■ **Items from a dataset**
╔══

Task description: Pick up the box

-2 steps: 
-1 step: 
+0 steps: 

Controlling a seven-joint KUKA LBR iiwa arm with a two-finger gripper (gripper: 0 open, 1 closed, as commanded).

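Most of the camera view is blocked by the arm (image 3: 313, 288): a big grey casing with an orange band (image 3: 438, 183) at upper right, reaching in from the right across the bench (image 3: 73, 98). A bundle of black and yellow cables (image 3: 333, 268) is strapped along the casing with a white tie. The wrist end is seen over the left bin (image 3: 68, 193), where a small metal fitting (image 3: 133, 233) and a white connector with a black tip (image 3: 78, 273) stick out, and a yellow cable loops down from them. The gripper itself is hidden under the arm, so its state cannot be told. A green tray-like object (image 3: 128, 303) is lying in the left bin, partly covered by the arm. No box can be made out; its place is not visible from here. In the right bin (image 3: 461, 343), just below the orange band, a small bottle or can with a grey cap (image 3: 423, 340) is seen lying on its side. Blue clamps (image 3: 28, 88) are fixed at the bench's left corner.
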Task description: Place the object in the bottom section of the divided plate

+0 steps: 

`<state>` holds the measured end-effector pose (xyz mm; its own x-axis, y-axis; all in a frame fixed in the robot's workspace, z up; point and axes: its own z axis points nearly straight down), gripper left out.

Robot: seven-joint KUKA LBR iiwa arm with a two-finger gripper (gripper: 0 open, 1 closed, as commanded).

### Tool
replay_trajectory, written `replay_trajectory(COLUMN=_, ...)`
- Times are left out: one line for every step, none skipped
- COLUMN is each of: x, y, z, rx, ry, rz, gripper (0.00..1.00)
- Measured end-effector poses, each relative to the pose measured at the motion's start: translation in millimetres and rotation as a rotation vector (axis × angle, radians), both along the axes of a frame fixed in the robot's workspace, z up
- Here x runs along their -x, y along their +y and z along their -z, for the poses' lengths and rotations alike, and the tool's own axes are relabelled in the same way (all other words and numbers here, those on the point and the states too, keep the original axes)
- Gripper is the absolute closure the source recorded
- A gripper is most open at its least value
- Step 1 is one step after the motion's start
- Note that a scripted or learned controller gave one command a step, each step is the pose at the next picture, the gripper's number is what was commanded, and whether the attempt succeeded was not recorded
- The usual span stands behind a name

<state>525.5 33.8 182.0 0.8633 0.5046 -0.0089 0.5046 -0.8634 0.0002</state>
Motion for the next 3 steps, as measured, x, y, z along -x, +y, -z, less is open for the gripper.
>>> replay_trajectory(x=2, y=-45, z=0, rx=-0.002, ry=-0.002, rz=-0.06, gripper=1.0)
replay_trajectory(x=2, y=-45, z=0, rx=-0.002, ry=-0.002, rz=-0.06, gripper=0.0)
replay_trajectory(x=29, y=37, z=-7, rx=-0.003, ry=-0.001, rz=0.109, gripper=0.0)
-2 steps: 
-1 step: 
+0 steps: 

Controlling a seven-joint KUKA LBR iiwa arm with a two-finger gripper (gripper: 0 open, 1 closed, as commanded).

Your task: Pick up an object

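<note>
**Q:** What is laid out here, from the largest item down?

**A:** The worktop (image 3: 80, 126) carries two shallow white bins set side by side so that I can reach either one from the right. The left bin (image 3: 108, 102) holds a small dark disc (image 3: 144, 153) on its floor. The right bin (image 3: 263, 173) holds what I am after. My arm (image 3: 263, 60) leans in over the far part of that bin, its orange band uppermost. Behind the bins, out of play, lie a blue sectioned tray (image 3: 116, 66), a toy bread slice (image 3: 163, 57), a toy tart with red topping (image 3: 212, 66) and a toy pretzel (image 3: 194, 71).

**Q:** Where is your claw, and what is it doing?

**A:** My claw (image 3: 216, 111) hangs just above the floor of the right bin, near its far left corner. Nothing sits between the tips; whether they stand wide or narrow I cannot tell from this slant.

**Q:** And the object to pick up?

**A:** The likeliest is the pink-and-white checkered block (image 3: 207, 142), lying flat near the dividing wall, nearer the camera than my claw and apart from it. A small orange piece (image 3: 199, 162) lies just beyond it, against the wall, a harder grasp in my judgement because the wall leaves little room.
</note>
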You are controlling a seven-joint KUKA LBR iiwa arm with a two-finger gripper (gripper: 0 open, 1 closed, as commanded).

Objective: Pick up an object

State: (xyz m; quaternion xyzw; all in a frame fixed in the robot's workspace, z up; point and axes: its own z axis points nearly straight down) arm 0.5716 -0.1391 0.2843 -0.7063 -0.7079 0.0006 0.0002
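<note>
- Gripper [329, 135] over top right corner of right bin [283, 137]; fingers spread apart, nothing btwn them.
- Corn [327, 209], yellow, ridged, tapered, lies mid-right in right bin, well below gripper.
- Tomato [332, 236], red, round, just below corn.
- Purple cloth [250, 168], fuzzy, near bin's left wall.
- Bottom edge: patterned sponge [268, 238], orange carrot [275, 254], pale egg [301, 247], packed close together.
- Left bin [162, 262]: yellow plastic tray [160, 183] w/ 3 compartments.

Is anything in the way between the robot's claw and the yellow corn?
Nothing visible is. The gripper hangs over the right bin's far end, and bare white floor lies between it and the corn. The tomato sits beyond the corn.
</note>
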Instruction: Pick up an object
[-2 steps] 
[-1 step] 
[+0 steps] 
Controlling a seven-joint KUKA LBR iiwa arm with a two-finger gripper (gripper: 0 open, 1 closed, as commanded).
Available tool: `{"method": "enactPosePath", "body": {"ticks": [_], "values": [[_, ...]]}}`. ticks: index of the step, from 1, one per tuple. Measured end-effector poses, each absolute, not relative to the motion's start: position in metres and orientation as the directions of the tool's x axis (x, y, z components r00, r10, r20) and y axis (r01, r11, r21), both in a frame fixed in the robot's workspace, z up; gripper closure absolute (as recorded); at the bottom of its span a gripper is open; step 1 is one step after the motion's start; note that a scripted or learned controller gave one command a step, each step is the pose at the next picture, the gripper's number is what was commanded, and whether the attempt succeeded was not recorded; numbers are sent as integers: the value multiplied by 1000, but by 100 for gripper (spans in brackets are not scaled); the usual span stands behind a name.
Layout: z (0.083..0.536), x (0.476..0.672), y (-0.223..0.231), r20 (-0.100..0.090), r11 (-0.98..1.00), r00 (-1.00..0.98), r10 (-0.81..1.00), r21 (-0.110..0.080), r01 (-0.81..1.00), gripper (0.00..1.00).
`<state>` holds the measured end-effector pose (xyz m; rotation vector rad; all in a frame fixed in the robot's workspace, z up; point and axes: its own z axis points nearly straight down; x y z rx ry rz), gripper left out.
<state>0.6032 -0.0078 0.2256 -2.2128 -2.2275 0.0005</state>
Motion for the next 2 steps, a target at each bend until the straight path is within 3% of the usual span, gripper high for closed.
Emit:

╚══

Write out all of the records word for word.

■ **Response to this task**
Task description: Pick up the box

-2 steps: 
-1 step: 
+0 steps: 

Controlling a seven-joint KUKA LBR iiwa arm with a two-finger gripper (gripper: 0 open, 1 closed, as commanded).

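Most of the camera view is blocked by the arm (image 3: 313, 288): a big grey casing with an orange band (image 3: 438, 183) at upper right, reaching in from the right across the bench (image 3: 73, 98). A bundle of black and yellow cables (image 3: 333, 268) is strapped along the casing with a white tie. The wrist end is seen over the left bin (image 3: 68, 193), where a small metal fitting (image 3: 133, 233) and a white connector with a black tip (image 3: 78, 273) stick out, and a yellow cable loops down from them. The gripper itself is hidden under the arm, so its state cannot be told. A green tray-like object (image 3: 128, 303) is lying in the left bin, partly covered by the arm. No box can be made out; its place is not visible from here. In the right bin (image 3: 461, 343), just below the orange band, a small bottle or can with a grey cap (image 3: 423, 340) is seen lying on its side. Blue clamps (image 3: 28, 88) are fixed at the bench's left corner.
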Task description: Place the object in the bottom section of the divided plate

+0 steps: 

`<state>` holds the measured end-effector pose (xyz mm; its own x-axis, y-axis; all in a frame fixed in the robot's workspace, z up; point and axes: its own z axis points nearly straight down), gripper left out.

Robot: seven-joint KUKA LBR iiwa arm with a two-finger gripper (gripper: 0 open, 1 closed, as commanded).

### Tool
replay_trajectory, written `replay_trajectory(COLUMN=_, ...)`
- Times are left out: one line for every step, none skipped
- COLUMN is each of: x, y, z, rx, ry, rz, gripper (0.00..1.00)
- Measured end-effector poses, each relative to the pose measured at the motion's start: translation in millimetres and rotation as a rotation vector (axis × angle, radians), both along the axes of a frame fixed in the robot's workspace, z up
- Here x runs along their -x, y along their +y and z along their -z, for the poses' lengths and rotations alike, and the tool's own axes are relabelled in the same way (all other words and numbers here, those on the point and the states too, keep the original axes)
- Gripper is the absolute closure the source recorded
- A gripper is most open at its least value
- Step 1 is one step after the motion's start
- Note that a scripted or learned controller gave one command a step, each step is the pose at the next picture, the gripper's number is what was commanded, and whether the attempt succeeded was not recorded
- The usual span stands behind a name

<state>525.5 33.8 182.0 0.8633 0.5046 -0.0089 0.5046 -0.8634 0.0002</state>
Motion for the next 3 steps, as measured, x, y, z along -x, +y, -z, less is open for the gripper.
>>> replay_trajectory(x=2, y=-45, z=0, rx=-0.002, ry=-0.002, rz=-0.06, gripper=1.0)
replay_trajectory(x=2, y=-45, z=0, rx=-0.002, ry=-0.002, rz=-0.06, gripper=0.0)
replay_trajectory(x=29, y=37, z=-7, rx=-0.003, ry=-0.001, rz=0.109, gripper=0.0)
-2 steps: 
-1 step: 
+0 steps: 

Controlling a seven-joint KUKA LBR iiwa arm with a two-finger gripper (gripper: 0 open, 1 closed, as commanded).

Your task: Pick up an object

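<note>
**Q:** What is laid out here, from the largest item down?

**A:** The worktop (image 3: 80, 126) carries two shallow white bins set side by side so that I can reach either one from the right. The left bin (image 3: 108, 102) holds a small dark disc (image 3: 144, 153) on its floor. The right bin (image 3: 263, 173) holds what I am after. My arm (image 3: 263, 60) leans in over the far part of that bin, its orange band uppermost. Behind the bins, out of play, lie a blue sectioned tray (image 3: 116, 66), a toy bread slice (image 3: 163, 57), a toy tart with red topping (image 3: 212, 66) and a toy pretzel (image 3: 194, 71).

**Q:** Where is your claw, and what is it doing?

**A:** My claw (image 3: 216, 111) hangs just above the floor of the right bin, near its far left corner. Nothing sits between the tips; whether they stand wide or narrow I cannot tell from this slant.

**Q:** And the object to pick up?

**A:** The likeliest is the pink-and-white checkered block (image 3: 207, 142), lying flat near the dividing wall, nearer the camera than my claw and apart from it. A small orange piece (image 3: 199, 162) lies just beyond it, against the wall, a harder grasp in my judgement because the wall leaves little room.
</note>
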You are controlling a seven-joint KUKA LBR iiwa arm with a two-finger gripper (gripper: 0 open, 1 closed, as commanded).

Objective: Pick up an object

State: (xyz m; quaternion xyzw; all in a frame fixed in the robot's workspace, z up; point and axes: its own z axis points nearly straight down) arm 0.5716 -0.1391 0.2843 -0.7063 -0.7079 0.0006 0.0002
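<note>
- Gripper [329, 135] over top right corner of right bin [283, 137]; fingers spread apart, nothing btwn them.
- Corn [327, 209], yellow, ridged, tapered, lies mid-right in right bin, well below gripper.
- Tomato [332, 236], red, round, just below corn.
- Purple cloth [250, 168], fuzzy, near bin's left wall.
- Bottom edge: patterned sponge [268, 238], orange carrot [275, 254], pale egg [301, 247], packed close together.
- Left bin [162, 262]: yellow plastic tray [160, 183] w/ 3 compartments.

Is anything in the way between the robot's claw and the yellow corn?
Nothing visible is. The gripper hangs over the right bin's far end, and bare white floor lies between it and the corn. The tomato sits beyond the corn.
</note>
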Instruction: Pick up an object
[-2 steps] 
[-1 step] 
[+0 steps] 
Controlling a seven-joint KUKA LBR iiwa arm with a two-finger gripper (gripper: 0 open, 1 closed, as commanded).
Available tool: `{"method": "enactPosePath", "body": {"ticks": [_], "values": [[_, ...]]}}`. ticks: index of the step, from 1, one per tuple. Measured end-effector poses, each absolute, not relative to the motion's start: position in metres and orientation as the directions of the tool's x axis (x, y, z components r00, r10, r20) and y axis (r01, r11, r21), both in a frame fixed in the robot's workspace, z up; gripper closure absolute (as recorded); at the bottom of its span a gripper is open; step 1 is one step after the motion's start; note that a scripted or learned controller gave one command a step, each step is the pose at the next picture, the gripper's number is what was commanded, and whether the attempt succeeded was not recorded; numbers are sent as integers: the value multiplied by 1000, but by 100 for gripper (spans in brackets are not scaled); the usual span stands behind a name.
Layout: z (0.083..0.536), x (0.476..0.672), y (-0.223..0.231), r20 (-0.100..0.090), r11 (-0.98..1.00), r00 (-1.00..0.98), r10 (-0.81..1.00), r21 (-0.110..0.080), r01 (-0.81..1.00), gripper (0.00..1.00).
`<state>` holds the measured end-effector pose (xyz m; rotation vector rad; all in a frame fixed in the robot's workspace, z up; point and axes: its own z axis points nearly straight down; x y z rx ry rz), gripper left out.
<state>0.6032 -0.0078 0.2256 -2.2128 -2.2275 0.0005</state>
Motion for the next 2 steps, a target at each bend until the straight path is within 3% of the usual span, gripper high for closed.
Emit:

There is nothing more to the answer.